▸ What the task requires:
Could you write the entries out again, exactly as they appear?

▸ Given data:

⟨

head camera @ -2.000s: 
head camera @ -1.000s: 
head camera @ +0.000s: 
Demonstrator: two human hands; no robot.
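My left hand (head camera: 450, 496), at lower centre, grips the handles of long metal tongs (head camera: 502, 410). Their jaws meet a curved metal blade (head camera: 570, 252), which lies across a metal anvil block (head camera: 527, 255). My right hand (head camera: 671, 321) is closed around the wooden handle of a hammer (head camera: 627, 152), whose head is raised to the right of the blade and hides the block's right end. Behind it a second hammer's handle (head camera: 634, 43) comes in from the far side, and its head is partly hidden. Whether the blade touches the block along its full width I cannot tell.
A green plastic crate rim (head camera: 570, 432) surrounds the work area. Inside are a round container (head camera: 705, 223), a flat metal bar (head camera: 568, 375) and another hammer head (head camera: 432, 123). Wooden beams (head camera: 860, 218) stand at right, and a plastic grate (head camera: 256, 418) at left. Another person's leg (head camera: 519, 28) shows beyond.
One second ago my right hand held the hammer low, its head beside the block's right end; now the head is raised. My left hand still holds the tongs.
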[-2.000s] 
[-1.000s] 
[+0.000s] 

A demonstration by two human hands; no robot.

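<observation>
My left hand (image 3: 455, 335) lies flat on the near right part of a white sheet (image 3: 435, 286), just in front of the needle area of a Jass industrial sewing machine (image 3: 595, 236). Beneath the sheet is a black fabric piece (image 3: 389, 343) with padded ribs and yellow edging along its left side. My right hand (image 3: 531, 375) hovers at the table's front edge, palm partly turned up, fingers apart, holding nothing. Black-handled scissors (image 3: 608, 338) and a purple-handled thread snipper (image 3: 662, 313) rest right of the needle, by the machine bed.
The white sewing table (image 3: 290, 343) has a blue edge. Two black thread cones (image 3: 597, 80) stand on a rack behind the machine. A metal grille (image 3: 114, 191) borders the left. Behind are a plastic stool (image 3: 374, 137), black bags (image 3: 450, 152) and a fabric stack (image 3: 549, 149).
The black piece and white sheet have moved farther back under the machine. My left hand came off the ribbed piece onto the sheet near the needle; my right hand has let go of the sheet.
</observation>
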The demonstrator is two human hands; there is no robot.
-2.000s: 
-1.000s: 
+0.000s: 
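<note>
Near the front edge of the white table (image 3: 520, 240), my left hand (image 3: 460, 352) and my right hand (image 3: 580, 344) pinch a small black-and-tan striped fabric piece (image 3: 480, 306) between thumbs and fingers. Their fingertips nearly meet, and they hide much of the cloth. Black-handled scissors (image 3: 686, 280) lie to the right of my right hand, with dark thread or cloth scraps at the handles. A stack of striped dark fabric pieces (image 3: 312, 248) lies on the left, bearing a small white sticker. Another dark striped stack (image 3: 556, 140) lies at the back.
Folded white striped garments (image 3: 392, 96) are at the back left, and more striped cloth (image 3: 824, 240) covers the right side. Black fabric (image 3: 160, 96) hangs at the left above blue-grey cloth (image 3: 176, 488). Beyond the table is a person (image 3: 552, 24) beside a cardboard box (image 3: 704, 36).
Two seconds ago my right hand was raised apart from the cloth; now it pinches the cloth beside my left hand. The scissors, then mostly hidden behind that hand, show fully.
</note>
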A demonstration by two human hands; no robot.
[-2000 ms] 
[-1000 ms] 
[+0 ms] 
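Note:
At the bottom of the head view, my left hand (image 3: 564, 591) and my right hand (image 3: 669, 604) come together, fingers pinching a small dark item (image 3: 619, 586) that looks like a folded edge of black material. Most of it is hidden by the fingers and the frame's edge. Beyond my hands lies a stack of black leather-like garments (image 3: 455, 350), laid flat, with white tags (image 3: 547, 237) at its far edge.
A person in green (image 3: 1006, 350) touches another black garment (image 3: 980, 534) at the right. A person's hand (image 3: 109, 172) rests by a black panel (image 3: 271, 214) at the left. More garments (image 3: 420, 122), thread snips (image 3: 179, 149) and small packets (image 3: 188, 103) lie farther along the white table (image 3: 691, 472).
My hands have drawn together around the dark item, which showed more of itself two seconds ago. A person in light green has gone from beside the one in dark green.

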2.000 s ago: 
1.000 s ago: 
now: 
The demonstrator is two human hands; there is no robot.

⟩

▸ Written answer:
head camera @ -2.000s: 
head camera @ -1.000s: 
head camera @ +0.000s: 
Demonstrator: two human hands; no robot.
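My left hand (head camera: 450, 496), at lower centre, grips the handles of long metal tongs (head camera: 502, 410). Their jaws meet a curved metal blade (head camera: 570, 252), which lies across a metal anvil block (head camera: 527, 255). My right hand (head camera: 671, 321) is closed around the wooden handle of a hammer (head camera: 627, 152), whose head is raised to the right of the blade and hides the block's right end. Behind it a second hammer's handle (head camera: 634, 43) comes in from the far side, and its head is partly hidden. Whether the blade touches the block along its full width I cannot tell.
A green plastic crate rim (head camera: 570, 432) surrounds the work area. Inside are a round container (head camera: 705, 223), a flat metal bar (head camera: 568, 375) and another hammer head (head camera: 432, 123). Wooden beams (head camera: 860, 218) stand at right, and a plastic grate (head camera: 256, 418) at left. Another person's leg (head camera: 519, 28) shows beyond.
One second ago my right hand held the hammer low, its head beside the block's right end; now the head is raised. My left hand still holds the tongs.
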[-2.000s] 
[-1.000s] 
[+0.000s] 

A demonstration by two human hands; no robot.

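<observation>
My left hand (image 3: 455, 335) lies flat on the near right part of a white sheet (image 3: 435, 286), just in front of the needle area of a Jass industrial sewing machine (image 3: 595, 236). Beneath the sheet is a black fabric piece (image 3: 389, 343) with padded ribs and yellow edging along its left side. My right hand (image 3: 531, 375) hovers at the table's front edge, palm partly turned up, fingers apart, holding nothing. Black-handled scissors (image 3: 608, 338) and a purple-handled thread snipper (image 3: 662, 313) rest right of the needle, by the machine bed.
The white sewing table (image 3: 290, 343) has a blue edge. Two black thread cones (image 3: 597, 80) stand on a rack behind the machine. A metal grille (image 3: 114, 191) borders the left. Behind are a plastic stool (image 3: 374, 137), black bags (image 3: 450, 152) and a fabric stack (image 3: 549, 149).
The black piece and white sheet have moved farther back under the machine. My left hand came off the ribbed piece onto the sheet near the needle; my right hand has let go of the sheet.
</observation>
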The demonstrator is two human hands; there is no robot.
-2.000s: 
-1.000s: 
+0.000s: 
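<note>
Near the front edge of the white table (image 3: 520, 240), my left hand (image 3: 460, 352) and my right hand (image 3: 580, 344) pinch a small black-and-tan striped fabric piece (image 3: 480, 306) between thumbs and fingers. Their fingertips nearly meet, and they hide much of the cloth. Black-handled scissors (image 3: 686, 280) lie to the right of my right hand, with dark thread or cloth scraps at the handles. A stack of striped dark fabric pieces (image 3: 312, 248) lies on the left, bearing a small white sticker. Another dark striped stack (image 3: 556, 140) lies at the back.
Folded white striped garments (image 3: 392, 96) are at the back left, and more striped cloth (image 3: 824, 240) covers the right side. Black fabric (image 3: 160, 96) hangs at the left above blue-grey cloth (image 3: 176, 488). Beyond the table is a person (image 3: 552, 24) beside a cardboard box (image 3: 704, 36).
Two seconds ago my right hand was raised apart from the cloth; now it pinches the cloth beside my left hand. The scissors, then mostly hidden behind that hand, show fully.
</note>
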A demonstration by two human hands; no robot.
[-2000 ms] 
[-1000 ms] 
[+0 ms] 
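Note:
At the bottom of the head view, my left hand (image 3: 564, 591) and my right hand (image 3: 669, 604) come together, fingers pinching a small dark item (image 3: 619, 586) that looks like a folded edge of black material. Most of it is hidden by the fingers and the frame's edge. Beyond my hands lies a stack of black leather-like garments (image 3: 455, 350), laid flat, with white tags (image 3: 547, 237) at its far edge.
A person in green (image 3: 1006, 350) touches another black garment (image 3: 980, 534) at the right. A person's hand (image 3: 109, 172) rests by a black panel (image 3: 271, 214) at the left. More garments (image 3: 420, 122), thread snips (image 3: 179, 149) and small packets (image 3: 188, 103) lie farther along the white table (image 3: 691, 472).
My hands have drawn together around the dark item, which showed more of itself two seconds ago. A person in light green has gone from beside the one in dark green.
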
2.000 s ago: 
1.000 s ago: 
now: 
The demonstrator is two human hands; there is no robot.

The answer has been given, and the exercise is done.